Kodiak’s school board approved a new budget on Monday, after taking a hit of about $1.8 million after Gov. Mike Dunleavy slashed the one-time funding approved by the state legislature in half.
No staff positions are being cut this year and the district is instead reducing their budget for supplies by about $600,000. Another $500,000 will come out of the district’s savings, or fund balance. The rest of the deficit is spread across maintenance and school activities.
Cyndy Mika is the school district’s superintendent. She said it’s a big challenge for schools to avoid layoffs.
“80% of our budget is in personnel,” she said. “And so when you take almost a $2 million cut in state funding and it has to come out of anything that’s not personnel related – any funds that isn’t personnel related took a cut.”
Some of the first noticeable changes will take effect when the district sends out school supply lists for parents. The district will also likely charge activity fees for extracurriculars that cost the district money.
“We were attempting to put in school supplies (so) that parents wouldn’t have to buy school supplies,” Mika said. “We’ve been doing that with CARES (Act) money.”
The CARES Act, or the Coronavirus Aid, Relief, and Economic Security Act, gave schools and businesses federal money to stimulate the economy during the pandemic. But with that funding running out and a reduced budget, buying supplies for students is no longer possible. Staff will also have to make-do with fewer office supplies as well. Both students and staff will also have reduced travel budgets.
Mika said maintenance staff are also seeing a huge cut next year. Their budget for contracting tradespeople like plumbers and electricians was reduced by about $250,000. Another $170,000 set aside for maintenance equipment was also cut.
The fund balance is absorbing a large chunk of the deficit this year too, but that money won’t last forever. Mika said this could be the last year before the district is forced to look at layoffs and cutting jobs.
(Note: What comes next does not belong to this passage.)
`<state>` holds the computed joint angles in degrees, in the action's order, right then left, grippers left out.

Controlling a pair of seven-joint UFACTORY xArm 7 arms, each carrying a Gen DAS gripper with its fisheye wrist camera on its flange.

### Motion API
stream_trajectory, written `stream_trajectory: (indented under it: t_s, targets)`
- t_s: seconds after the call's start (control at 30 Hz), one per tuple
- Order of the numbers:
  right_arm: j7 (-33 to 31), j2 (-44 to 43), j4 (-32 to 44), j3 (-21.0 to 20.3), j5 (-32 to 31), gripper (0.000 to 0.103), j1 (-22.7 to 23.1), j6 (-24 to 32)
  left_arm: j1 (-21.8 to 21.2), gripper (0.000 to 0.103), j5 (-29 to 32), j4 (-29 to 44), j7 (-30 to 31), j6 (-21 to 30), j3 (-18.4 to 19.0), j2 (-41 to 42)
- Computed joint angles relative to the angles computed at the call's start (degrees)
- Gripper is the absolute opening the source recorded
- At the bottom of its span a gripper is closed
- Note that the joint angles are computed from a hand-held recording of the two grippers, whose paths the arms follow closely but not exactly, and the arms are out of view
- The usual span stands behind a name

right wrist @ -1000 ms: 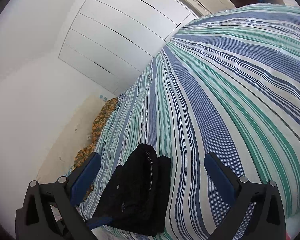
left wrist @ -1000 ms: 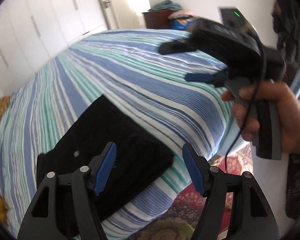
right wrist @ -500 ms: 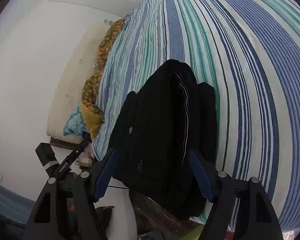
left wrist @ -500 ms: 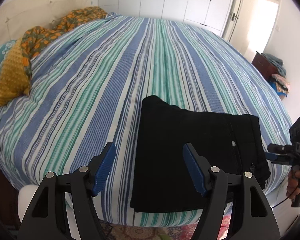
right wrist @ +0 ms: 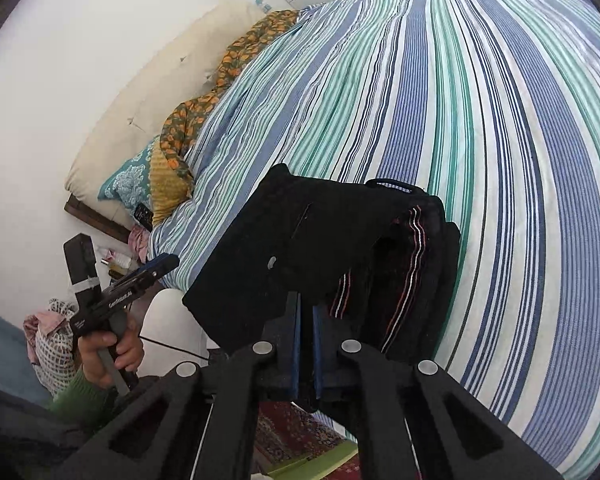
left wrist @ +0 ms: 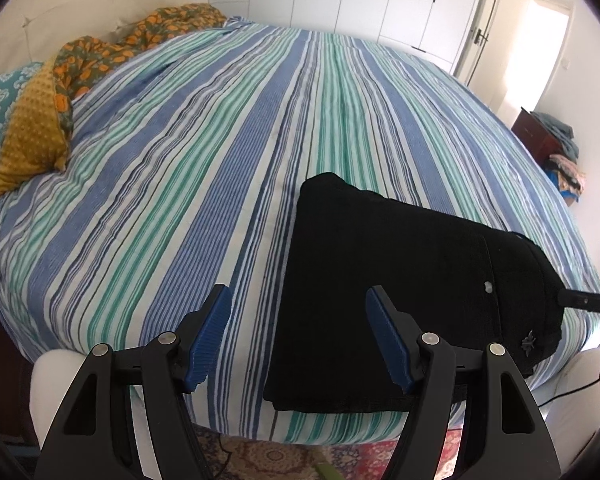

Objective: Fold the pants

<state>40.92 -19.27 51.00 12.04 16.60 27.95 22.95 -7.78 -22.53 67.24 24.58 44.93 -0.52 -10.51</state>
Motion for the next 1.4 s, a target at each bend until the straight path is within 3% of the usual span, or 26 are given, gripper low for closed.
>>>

“It’s going to be almost impossible to make further cuts into anything that’s not personnel,” she said. “We have such a tight and slim budget right now. It’s going to be really difficult to make it through the school year.”
In its new budget, KIBSD will be using about half of what’s left in their fund balance – about $2.5 million. If the state doesn’t increase funding next year, the district would face a deficit of about $5 million. The school board will begin looking at next year’s budget in September.